(Assignment) Return each line of the records holding the string "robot".

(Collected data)
=== Begin Enclosure ===
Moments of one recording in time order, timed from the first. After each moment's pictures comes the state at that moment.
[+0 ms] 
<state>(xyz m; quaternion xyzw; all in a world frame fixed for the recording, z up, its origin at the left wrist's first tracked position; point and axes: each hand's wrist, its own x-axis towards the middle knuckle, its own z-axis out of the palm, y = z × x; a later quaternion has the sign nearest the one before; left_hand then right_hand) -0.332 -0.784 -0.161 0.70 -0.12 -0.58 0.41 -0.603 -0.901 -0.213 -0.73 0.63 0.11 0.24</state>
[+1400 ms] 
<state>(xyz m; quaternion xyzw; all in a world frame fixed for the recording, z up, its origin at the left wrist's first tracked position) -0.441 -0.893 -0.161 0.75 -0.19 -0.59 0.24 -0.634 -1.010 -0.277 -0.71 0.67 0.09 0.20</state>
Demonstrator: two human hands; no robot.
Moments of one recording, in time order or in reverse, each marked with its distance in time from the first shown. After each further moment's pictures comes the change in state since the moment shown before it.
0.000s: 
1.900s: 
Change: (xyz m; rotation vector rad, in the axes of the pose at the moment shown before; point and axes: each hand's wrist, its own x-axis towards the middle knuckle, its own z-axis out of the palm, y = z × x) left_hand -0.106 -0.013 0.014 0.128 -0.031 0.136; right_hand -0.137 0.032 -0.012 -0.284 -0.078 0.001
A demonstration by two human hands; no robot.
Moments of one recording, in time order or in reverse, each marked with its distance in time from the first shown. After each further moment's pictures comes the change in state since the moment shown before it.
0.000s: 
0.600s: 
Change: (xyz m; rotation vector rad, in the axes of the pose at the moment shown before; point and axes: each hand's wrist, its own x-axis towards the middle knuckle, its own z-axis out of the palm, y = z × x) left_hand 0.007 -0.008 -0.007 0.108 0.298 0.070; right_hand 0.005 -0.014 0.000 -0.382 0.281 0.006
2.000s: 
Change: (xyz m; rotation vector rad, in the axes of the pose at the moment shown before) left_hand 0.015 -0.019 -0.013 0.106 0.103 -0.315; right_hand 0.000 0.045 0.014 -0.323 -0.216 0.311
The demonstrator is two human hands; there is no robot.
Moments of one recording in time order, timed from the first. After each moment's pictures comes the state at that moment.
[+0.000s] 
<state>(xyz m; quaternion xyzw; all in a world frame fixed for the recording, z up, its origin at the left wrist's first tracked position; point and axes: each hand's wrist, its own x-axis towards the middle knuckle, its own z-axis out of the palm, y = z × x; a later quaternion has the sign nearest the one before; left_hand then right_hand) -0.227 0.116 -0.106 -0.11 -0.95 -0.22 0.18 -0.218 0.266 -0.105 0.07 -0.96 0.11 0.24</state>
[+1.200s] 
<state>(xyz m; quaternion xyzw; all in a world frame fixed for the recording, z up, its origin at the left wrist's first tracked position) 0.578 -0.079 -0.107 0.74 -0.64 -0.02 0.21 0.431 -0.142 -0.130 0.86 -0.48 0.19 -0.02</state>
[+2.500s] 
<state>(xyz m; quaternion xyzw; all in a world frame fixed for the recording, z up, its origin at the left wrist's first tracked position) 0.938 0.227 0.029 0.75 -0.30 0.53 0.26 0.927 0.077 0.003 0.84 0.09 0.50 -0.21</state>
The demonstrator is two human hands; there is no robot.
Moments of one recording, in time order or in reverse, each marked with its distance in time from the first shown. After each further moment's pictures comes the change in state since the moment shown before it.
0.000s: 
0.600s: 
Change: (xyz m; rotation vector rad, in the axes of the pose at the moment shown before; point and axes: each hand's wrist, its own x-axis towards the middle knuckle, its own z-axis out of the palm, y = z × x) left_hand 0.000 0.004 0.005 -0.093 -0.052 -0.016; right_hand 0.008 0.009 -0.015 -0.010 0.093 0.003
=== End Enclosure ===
(The answer)
Demonstrator: two human hands; no robot.
A demonstration by two human hands; no robot.
The demonstrator is two human hands; there is no robot.
The demonstrator is two human hands; there is no robot.

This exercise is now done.